None of the available open source frameworks fully met the requirements defined for the project, thus leading to the development of a complete framework from scratch: CocoNUIT, the Cocoa Natural User Interface & Tangible. The framework is designed to be lightweight, flexible and extensible; based on Cocoa, the framework helps in the development of multitouch and tangible applications. It implements gesture recognition and let developers define and setup their own set of new gestures. The framework was built on top of the Cocoa technology in order to take advantage of Mac Os X accelerated graphical libraries for drawing and animation, such as Quartz 2D and CoreAnimation.

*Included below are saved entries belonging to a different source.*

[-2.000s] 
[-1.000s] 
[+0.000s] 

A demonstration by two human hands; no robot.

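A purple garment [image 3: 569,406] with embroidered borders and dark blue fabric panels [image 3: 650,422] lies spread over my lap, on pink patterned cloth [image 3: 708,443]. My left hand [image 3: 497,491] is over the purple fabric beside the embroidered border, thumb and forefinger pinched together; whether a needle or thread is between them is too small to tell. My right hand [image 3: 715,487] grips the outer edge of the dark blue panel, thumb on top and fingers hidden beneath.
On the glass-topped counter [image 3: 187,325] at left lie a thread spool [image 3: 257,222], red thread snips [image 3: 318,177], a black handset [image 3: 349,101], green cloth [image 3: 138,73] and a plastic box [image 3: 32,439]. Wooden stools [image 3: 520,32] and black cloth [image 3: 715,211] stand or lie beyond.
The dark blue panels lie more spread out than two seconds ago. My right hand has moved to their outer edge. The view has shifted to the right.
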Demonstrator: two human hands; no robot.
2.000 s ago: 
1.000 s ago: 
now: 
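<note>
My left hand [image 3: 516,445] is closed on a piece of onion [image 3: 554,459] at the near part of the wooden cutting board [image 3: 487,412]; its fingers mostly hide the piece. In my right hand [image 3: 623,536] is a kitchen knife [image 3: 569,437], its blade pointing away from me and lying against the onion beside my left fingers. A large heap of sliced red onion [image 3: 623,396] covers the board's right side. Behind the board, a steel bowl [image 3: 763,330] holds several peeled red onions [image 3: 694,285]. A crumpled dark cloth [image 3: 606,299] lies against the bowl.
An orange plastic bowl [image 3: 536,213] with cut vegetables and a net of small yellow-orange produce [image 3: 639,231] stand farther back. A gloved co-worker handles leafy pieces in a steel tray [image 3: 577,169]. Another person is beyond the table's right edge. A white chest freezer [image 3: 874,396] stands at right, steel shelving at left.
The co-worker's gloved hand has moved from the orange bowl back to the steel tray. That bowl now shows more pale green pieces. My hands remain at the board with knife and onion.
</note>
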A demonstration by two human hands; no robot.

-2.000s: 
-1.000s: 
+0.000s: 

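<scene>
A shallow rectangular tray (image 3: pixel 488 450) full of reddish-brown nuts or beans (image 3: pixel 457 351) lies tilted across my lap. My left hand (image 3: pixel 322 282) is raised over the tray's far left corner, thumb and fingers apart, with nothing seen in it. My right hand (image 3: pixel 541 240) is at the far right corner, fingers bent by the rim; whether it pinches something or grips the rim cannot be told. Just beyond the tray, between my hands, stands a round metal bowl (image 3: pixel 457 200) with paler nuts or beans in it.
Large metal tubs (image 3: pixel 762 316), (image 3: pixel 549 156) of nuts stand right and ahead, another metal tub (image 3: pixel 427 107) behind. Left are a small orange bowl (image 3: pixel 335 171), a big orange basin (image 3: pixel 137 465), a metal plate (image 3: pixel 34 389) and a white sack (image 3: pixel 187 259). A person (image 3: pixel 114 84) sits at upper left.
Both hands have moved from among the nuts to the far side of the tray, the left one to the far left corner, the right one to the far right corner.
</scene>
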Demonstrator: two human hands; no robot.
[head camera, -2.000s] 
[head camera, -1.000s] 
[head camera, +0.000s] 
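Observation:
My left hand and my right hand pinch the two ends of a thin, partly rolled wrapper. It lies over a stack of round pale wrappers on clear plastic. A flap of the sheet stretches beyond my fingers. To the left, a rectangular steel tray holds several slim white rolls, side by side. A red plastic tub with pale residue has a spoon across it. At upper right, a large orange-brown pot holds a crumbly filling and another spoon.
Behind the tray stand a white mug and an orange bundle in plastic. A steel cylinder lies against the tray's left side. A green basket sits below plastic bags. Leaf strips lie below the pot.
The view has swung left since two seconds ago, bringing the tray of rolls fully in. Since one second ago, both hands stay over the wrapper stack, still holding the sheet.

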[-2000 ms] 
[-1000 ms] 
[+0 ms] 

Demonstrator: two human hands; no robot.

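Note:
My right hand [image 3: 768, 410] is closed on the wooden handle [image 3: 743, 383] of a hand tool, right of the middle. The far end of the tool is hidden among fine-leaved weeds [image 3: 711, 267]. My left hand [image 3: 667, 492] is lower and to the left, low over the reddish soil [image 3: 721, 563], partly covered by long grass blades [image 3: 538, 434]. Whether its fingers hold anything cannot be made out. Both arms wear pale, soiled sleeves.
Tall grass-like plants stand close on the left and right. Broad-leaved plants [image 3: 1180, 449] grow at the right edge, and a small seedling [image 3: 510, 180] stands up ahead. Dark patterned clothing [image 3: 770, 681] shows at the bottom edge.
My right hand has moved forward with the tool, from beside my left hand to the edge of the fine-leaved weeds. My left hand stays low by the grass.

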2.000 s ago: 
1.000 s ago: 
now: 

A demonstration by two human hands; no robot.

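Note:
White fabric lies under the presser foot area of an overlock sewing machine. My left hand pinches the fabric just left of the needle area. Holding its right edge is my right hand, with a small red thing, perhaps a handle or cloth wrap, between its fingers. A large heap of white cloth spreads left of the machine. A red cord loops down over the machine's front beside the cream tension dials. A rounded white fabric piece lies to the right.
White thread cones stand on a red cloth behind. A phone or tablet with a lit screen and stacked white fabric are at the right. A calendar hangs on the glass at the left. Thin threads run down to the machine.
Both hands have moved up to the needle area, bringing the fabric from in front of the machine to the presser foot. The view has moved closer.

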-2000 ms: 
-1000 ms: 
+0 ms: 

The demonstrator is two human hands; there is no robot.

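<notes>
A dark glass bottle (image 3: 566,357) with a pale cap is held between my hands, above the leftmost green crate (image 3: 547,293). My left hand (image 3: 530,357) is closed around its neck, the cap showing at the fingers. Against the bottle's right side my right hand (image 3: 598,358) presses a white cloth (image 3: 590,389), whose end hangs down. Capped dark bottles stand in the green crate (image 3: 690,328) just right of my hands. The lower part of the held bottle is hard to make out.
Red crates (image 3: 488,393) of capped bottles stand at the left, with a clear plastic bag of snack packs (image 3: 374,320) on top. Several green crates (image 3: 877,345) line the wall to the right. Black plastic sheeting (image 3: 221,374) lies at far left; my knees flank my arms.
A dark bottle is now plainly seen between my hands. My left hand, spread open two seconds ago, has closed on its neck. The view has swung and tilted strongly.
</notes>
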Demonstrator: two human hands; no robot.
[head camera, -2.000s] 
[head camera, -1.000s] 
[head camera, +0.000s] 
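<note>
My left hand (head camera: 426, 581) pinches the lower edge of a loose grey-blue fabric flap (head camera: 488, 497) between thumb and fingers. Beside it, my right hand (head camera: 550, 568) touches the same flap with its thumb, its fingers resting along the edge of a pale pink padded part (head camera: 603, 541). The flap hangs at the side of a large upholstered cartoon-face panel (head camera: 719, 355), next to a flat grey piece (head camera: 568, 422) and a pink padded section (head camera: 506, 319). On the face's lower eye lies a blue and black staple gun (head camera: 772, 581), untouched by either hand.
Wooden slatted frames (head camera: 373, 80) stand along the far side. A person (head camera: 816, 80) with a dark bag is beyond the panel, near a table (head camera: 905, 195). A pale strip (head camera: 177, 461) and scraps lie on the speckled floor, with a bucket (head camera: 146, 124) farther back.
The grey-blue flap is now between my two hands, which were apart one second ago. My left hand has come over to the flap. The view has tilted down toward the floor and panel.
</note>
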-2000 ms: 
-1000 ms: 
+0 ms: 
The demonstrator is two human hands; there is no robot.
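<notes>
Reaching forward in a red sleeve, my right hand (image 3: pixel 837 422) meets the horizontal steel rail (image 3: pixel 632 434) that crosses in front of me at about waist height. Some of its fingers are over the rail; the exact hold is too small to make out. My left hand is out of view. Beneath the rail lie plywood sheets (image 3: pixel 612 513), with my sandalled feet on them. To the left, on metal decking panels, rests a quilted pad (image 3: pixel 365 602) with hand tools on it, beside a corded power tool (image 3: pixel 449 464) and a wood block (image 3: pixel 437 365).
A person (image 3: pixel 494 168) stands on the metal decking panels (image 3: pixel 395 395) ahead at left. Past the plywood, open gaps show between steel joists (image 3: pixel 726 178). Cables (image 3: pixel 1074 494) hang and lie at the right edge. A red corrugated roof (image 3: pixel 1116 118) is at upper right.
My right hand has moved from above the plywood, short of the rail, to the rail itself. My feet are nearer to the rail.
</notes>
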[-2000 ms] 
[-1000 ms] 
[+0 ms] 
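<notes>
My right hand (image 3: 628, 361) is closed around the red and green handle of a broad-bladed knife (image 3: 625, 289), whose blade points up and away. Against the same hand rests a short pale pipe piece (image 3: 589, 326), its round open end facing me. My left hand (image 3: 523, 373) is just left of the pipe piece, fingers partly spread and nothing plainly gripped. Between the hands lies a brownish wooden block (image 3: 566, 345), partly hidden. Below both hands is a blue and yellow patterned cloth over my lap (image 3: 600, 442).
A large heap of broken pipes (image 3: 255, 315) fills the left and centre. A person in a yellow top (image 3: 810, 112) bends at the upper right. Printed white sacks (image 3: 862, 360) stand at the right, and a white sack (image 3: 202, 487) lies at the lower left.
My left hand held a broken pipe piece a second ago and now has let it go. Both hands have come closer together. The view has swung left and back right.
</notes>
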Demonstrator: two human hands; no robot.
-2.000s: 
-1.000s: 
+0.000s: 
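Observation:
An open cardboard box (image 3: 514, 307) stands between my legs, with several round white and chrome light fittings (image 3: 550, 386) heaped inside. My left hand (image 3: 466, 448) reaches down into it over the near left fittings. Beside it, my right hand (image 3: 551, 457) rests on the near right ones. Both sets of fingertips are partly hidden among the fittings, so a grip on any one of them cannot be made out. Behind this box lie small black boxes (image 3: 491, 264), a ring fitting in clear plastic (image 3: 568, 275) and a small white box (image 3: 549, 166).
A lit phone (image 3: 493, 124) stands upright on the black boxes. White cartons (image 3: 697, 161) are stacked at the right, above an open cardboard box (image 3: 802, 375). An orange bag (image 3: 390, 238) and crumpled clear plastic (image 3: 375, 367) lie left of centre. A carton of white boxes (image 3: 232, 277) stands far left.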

The CocoNUIT framework is divided in three basic modules:

  • event management
  • multitouch interface
  • gesture recognition

From a high level point of view, the computer vision engine sends all the interaction events performed by users to the framework. These events, or messages, are then dispatched to each graphical object, or layer, present on the interface. Each layer can understand if the touch is related to itself simply evaluating if the touch position coordinates belong to the layer area: in this case the layer activates the recognition procedures and if a gesture gives a positive match, the view is updated accordingly.It is clear that such design takes into account the software modularity: it is in fact easy to replace or add new input devices, or to extend the gesture recognition engine simply adding new ad-hoc implemented gesture classes.